• **WHAT TO PRODUCE**
Repeat nothing but the lines below running from the one containing "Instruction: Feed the" to the one containing "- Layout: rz". Keep both end lines.
*** THE INPUT Section Begins ***
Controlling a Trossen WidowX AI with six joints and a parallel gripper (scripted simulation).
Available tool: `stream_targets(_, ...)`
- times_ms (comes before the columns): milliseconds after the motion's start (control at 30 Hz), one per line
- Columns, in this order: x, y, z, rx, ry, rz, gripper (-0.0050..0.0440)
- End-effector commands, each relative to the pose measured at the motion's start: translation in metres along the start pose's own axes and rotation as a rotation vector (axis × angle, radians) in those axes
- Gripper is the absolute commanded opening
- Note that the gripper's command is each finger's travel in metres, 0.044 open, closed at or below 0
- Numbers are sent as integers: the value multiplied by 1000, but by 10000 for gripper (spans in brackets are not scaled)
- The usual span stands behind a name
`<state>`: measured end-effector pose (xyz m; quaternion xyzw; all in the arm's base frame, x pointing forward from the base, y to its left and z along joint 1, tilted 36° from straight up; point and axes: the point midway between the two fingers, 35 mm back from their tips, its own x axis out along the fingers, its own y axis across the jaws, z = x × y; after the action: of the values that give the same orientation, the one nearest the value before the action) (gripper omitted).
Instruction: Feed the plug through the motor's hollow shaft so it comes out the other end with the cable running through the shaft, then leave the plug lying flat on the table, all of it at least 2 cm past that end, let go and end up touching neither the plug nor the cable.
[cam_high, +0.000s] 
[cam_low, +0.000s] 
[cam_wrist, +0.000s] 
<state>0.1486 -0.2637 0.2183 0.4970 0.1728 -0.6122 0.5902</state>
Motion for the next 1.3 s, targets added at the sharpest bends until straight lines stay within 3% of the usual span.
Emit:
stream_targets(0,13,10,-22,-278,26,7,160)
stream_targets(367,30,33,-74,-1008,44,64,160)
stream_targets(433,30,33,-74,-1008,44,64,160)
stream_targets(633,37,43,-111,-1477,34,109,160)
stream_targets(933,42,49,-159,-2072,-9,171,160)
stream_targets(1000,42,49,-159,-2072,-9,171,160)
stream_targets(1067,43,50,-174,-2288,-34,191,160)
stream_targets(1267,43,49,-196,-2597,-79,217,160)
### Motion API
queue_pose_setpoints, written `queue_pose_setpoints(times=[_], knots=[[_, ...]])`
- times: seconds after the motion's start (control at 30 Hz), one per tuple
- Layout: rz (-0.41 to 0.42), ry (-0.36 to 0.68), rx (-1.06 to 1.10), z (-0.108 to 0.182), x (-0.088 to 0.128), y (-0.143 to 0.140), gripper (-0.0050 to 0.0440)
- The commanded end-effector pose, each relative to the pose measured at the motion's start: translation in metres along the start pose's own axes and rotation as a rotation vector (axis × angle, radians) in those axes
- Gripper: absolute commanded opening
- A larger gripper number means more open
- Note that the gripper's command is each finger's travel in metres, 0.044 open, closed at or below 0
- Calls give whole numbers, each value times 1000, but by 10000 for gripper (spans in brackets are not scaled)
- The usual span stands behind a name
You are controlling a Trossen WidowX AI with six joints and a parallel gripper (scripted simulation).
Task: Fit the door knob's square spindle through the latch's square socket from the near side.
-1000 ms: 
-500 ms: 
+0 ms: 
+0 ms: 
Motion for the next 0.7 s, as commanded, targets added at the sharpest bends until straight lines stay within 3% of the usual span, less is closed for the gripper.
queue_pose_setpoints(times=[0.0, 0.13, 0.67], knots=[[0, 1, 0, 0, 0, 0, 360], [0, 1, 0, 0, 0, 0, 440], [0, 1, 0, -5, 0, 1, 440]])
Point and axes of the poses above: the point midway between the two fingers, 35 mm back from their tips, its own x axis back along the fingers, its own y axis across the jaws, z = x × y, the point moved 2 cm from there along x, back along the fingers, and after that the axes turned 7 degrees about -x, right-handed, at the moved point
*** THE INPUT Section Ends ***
• **WRITTEN ANSWER**
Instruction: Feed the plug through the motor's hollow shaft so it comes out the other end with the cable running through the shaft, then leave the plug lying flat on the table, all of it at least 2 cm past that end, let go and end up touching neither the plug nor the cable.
[cam_high, +0.000s] 
[cam_low, +0.000s] 
[cam_wrist, +0.000s] 
<state>0.1486 -0.2637 0.2183 0.4970 0.1728 -0.6122 0.5902</state>
Motion for the next 1.3 s, targets added at the sharpest bends until straight lines stay within 3% of the usual span.
Emit:
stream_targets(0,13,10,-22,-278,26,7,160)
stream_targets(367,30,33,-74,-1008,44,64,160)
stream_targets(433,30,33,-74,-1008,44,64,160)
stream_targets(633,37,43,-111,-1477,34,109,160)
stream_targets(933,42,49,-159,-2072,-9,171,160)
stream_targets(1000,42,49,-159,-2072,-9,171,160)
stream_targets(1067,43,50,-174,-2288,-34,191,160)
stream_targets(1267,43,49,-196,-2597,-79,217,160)
### Motion API
queue_pose_setpoints, written `queue_pose_setpoints(times=[_], knots=[[_, ...]])`
- times: seconds after the motion's start (control at 30 Hz), one per tuple
- Layout: rz (-0.41 to 0.42), ry (-0.36 to 0.68), rx (-1.06 to 1.10), z (-0.108 to 0.182), x (-0.088 to 0.128), y (-0.143 to 0.140), gripper (-0.0050 to 0.0440)

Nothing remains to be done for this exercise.